Pair Corralation between General Insurance and KIOCL

Assuming the 90 days trading horizon General Insurance is expected to generate 0.67 times more return on investment than KIOCL. However, General Insurance is 1.5 times less risky than KIOCL. It trades about 0.1 of its potential returns per unit of risk. KIOCL Limited is currently generating about 0.04 per unit of risk. If you would invest  38,350  in General Insurance on October 3, 2024 and sell it today you would earn a total of  6,075  from holding General Insurance or generate 15.84% return on investment over 90 days.
Time Period3 Months [change]
DirectionMoves Together 
StrengthWeak
Accuracy100.0%
ValuesDaily Returns

General Insurance  vs.  KIOCL Limited

 Performance 
       Timeline  
General Insurance 

Risk-Adjusted Performance

7 of 100

 
Weak
 
Strong
OK
Compared to the overall equity markets, risk-adjusted returns on investments in General Insurance are ranked lower than 7 (%) of all global equities and portfolios over the last 90 days. In spite of very weak fundamental indicators, General Insurance displayed solid returns over the last few months and may actually be approaching a breakup point.
KIOCL Limited 

Risk-Adjusted Performance

3 of 100

 
Weak
 
Strong
Insignificant
Compared to the overall equity markets, risk-adjusted returns on investments in KIOCL Limited are ranked lower than 3 (%) of all global equities and portfolios over the last 90 days. In spite of very conflicting basic indicators, KIOCL may actually be approaching a critical reversion point that can send shares even higher in February 2025.

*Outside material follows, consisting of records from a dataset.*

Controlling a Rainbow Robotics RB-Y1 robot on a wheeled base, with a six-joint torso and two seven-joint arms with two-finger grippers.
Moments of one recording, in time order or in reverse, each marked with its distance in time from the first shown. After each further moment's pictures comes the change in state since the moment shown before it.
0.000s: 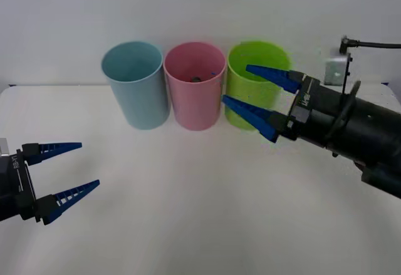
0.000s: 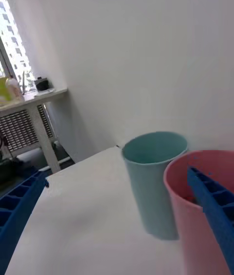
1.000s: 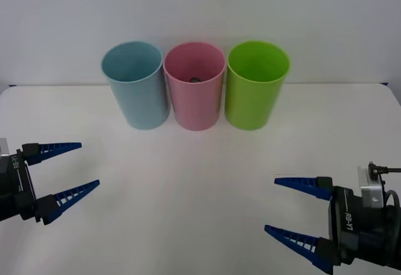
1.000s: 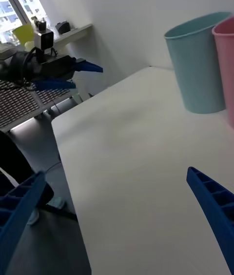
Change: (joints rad) right arm 0.430 0.098 -0.206 0.020 0.010 -0.485 0.184; left arm 0.000 0.000 0.000 0.000 0.000 0.000 0.000
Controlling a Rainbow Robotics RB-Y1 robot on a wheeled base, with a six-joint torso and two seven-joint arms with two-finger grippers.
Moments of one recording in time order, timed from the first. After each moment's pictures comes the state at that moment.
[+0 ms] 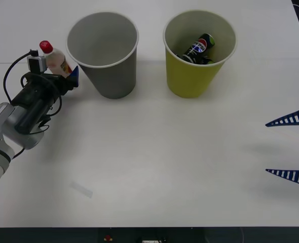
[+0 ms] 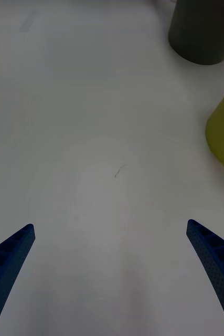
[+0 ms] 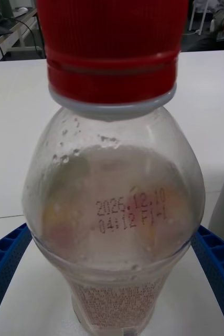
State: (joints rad) right arm 0.26 -1.13 -0.26 -2.01 1.31 -1.13 -0.09; left arm -0.52 0.48 -0.12 -0.96 -0.56 -0.14 -0.51
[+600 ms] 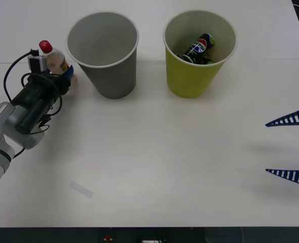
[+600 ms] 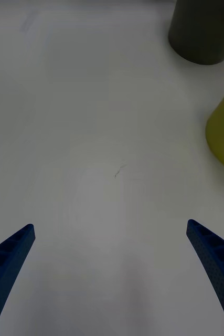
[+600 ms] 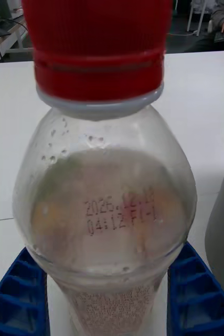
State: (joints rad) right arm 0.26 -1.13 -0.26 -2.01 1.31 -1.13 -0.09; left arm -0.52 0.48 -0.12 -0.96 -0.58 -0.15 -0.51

General Insurance and KIOCL Volatility Contrast

   Predicted Return Density   
       Returns  

Pair Trading with General Insurance and KIOCL

The main advantage of trading using opposite General Insurance and KIOCL positions is that it hedges away some unsystematic risk. Because of two separate transactions, even if General Insurance position performs unexpectedly, KIOCL can make up some of the losses. Pair trading also minimizes risk from directional movements in the market. For example, if an entire industry or sector drops because of unexpected headlines, the short position in KIOCL will offset losses from the drop in KIOCL's long position.
The idea behind General Insurance and KIOCL Limited pairs trading is to make the combined position market-neutral, meaning the overall market's direction will not affect its win or loss (or potential downside or upside). This can be achieved by designing a pairs trade with two highly correlated stocks or equities that operate in a similar space or sector, making it possible to obtain profits through simple and relatively low-risk investment.
Check out your portfolio center.
Note that this page's information should be used as a complementary analysis to find the right mix of equity instruments to add to your existing portfolios or create a brand new portfolio. You can also try the Theme Ratings module to determine theme ratings based on digital equity recommendations. Macroaxis theme ratings are based on combination of fundamental analysis and risk-adjusted market performance.